Information provided
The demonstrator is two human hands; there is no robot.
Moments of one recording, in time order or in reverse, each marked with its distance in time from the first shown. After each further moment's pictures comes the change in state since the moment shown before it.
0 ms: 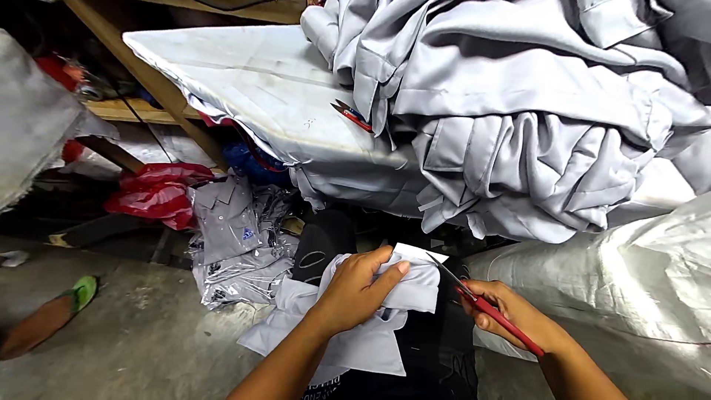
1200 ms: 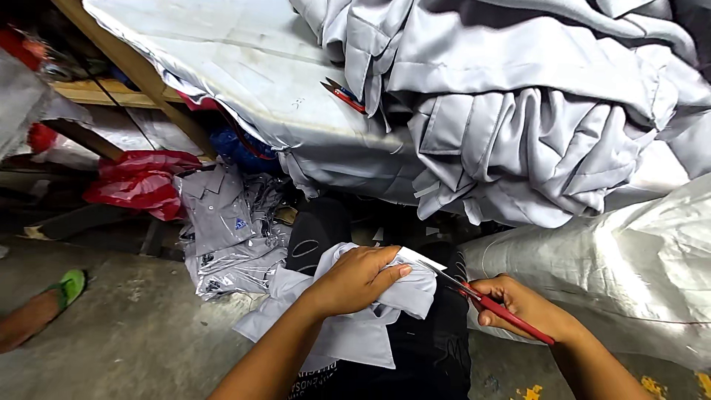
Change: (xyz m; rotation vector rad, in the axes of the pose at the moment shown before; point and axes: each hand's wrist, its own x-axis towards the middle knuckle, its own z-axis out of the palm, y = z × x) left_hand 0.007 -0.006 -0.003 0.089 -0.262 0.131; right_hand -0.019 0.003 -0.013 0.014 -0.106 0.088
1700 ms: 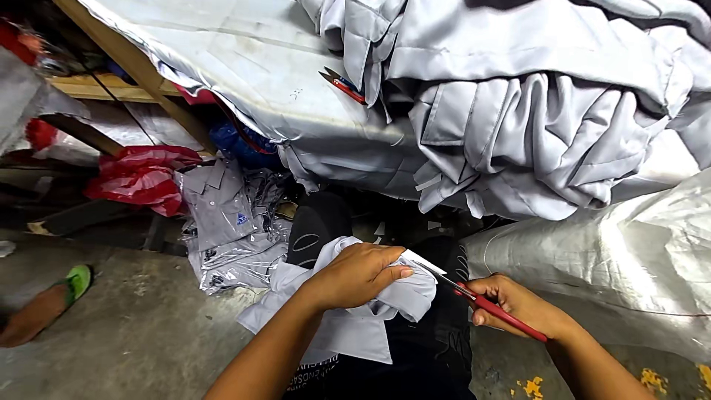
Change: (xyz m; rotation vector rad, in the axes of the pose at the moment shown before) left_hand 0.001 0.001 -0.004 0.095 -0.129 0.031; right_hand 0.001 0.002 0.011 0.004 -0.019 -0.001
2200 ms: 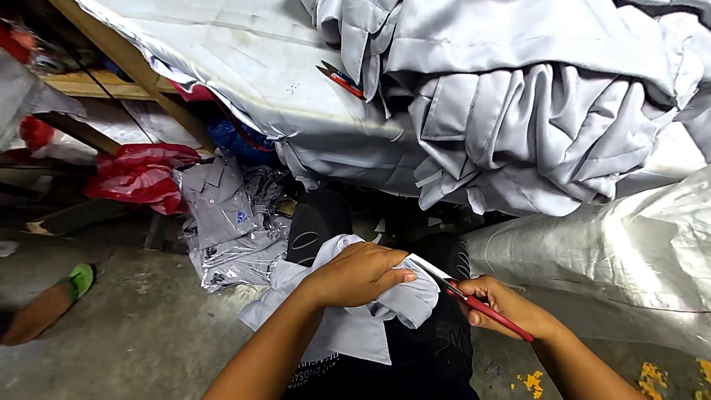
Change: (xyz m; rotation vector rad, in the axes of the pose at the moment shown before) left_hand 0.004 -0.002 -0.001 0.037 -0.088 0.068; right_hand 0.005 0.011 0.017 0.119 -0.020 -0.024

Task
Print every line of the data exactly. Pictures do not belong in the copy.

The answer
The demonstrator is two human hands; there is no robot.
Moments of one recording, in time order or in reverse, each marked with its distance in time from the first shown. After each further moment's pictures comes the change in state since the moment shown before it.
0 ms: 
1200 ms: 
Change: (xyz m; rotation vector rad, in the axes of the pose at the moment shown before; point and axes: each hand's wrist, its own x-axis towards the middle knuckle, its own z-axis out of the palm, y = z × x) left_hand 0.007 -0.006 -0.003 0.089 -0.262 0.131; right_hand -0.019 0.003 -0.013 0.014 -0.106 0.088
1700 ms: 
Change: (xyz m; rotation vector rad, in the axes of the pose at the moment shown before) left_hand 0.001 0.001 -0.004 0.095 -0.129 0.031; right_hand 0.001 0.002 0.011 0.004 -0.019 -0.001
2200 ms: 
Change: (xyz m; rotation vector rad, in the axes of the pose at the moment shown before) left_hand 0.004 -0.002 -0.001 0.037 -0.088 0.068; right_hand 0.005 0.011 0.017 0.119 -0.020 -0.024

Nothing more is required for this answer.